Property condition assessments (PCAs) (also known as the property condition report, or PCR) are due diligence projects associated with commercial real estate.Commercial property and building inspections are important for clients seeking to know the condition of a property or real estate they may be purchasing, leasing, financing or simply maintaining.
Due diligence can be a legal obligation, but the term more commonly applies to voluntary investigations. It may also offer a defence against legal action. A common example of due diligence is the process through which a potential acquirer evaluates a target company or its assets in advance of a merger or acquisition. [1]
This can be costly and time-consuming to both parties. Since due diligence can be a detective game, organizations must find individuals who can detect small issues and opportunities. Organizations sometimes bring in outside experts. [14] The expense of the due diligence process, and the time involved, can be softened by dividing it into two stages.
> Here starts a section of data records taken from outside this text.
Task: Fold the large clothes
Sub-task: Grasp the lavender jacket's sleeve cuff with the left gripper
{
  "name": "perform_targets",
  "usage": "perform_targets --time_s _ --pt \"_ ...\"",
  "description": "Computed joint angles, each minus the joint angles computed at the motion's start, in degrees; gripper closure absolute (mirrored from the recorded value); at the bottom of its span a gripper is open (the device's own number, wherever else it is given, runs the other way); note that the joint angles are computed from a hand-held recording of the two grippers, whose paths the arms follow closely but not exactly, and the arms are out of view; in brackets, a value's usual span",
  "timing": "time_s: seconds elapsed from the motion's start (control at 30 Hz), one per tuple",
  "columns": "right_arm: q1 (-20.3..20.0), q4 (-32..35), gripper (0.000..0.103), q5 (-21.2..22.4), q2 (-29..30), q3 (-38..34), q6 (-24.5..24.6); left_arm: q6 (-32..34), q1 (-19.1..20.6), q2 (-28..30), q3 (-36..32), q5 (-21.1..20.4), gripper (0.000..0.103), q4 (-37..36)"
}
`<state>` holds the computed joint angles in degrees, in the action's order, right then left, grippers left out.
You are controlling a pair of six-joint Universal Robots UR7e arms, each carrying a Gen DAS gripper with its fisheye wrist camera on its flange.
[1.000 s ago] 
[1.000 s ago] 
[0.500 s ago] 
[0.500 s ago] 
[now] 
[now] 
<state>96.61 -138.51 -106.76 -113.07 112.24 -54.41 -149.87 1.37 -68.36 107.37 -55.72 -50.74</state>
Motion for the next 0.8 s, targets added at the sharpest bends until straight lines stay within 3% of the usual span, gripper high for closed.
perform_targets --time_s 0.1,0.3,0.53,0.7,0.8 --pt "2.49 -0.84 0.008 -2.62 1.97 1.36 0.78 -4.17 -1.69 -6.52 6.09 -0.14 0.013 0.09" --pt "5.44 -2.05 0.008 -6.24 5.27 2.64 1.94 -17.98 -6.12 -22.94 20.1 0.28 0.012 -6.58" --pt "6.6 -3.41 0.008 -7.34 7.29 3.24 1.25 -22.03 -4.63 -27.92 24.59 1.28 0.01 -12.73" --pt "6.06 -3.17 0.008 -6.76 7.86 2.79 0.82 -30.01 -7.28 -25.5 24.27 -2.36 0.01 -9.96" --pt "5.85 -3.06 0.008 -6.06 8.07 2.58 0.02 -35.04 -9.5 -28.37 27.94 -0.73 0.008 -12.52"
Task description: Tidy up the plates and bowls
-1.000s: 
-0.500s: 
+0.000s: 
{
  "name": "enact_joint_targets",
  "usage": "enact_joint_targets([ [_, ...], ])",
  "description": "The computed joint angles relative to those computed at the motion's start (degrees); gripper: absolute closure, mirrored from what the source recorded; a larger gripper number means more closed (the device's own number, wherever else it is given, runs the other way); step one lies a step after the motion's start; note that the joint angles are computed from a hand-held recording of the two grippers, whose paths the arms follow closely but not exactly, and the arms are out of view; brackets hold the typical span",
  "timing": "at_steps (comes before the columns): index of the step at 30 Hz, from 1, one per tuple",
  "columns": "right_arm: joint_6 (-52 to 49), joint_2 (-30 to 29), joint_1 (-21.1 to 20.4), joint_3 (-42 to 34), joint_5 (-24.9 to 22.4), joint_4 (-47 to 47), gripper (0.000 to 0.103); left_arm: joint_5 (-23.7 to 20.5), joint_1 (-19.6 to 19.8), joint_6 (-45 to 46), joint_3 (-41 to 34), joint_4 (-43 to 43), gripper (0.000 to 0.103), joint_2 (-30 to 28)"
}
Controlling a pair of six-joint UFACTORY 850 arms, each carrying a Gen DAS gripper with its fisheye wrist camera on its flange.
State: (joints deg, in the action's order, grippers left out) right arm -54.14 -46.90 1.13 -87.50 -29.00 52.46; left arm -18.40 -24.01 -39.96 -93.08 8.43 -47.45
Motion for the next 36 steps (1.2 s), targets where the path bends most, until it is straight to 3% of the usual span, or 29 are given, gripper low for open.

The holder on due course rule allows banks to take an "empty head and pure heart" approach to buying loans, and to close their eyes to anything beyond the face of a promissory note when due diligence would reveal obvious irregularities in how that note was originated.
Lenders typically do thorough extreme due diligence on a proposed commercial mortgage loan prior to funding the loan. Such due diligence often includes a site tour, a financial review, and due diligence on the property's sponsor and legal borrowing entity. Lenders look at credit score, bank statement, time-in-business, and annual revenue as well.